### Assignment
Within this listing, how many lines carry the string "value"? State the number only.

### Supplied information

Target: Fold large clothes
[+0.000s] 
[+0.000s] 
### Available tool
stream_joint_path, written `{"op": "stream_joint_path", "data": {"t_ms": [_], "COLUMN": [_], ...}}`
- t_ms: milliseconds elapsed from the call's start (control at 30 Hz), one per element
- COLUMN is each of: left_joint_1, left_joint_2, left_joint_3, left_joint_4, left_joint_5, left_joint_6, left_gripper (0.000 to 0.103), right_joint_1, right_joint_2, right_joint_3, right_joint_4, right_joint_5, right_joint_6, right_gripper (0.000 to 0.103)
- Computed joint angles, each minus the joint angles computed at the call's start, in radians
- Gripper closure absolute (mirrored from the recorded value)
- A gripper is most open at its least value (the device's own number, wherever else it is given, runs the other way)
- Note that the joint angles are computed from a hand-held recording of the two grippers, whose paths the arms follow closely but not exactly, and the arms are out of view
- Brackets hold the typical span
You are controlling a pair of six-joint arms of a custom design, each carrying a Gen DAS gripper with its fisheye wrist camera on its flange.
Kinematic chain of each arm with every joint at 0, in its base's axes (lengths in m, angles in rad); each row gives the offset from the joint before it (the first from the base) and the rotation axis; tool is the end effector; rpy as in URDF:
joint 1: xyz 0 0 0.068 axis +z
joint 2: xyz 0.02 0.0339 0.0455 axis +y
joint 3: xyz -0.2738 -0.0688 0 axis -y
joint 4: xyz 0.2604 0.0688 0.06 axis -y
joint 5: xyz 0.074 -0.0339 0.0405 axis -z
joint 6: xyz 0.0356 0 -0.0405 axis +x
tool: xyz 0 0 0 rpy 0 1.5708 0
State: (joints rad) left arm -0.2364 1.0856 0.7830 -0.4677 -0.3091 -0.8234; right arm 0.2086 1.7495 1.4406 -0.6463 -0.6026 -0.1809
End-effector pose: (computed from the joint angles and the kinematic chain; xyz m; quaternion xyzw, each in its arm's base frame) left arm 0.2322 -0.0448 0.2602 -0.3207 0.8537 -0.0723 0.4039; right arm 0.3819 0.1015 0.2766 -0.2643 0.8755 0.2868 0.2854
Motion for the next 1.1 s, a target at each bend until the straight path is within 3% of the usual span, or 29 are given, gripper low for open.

### Exercise result
2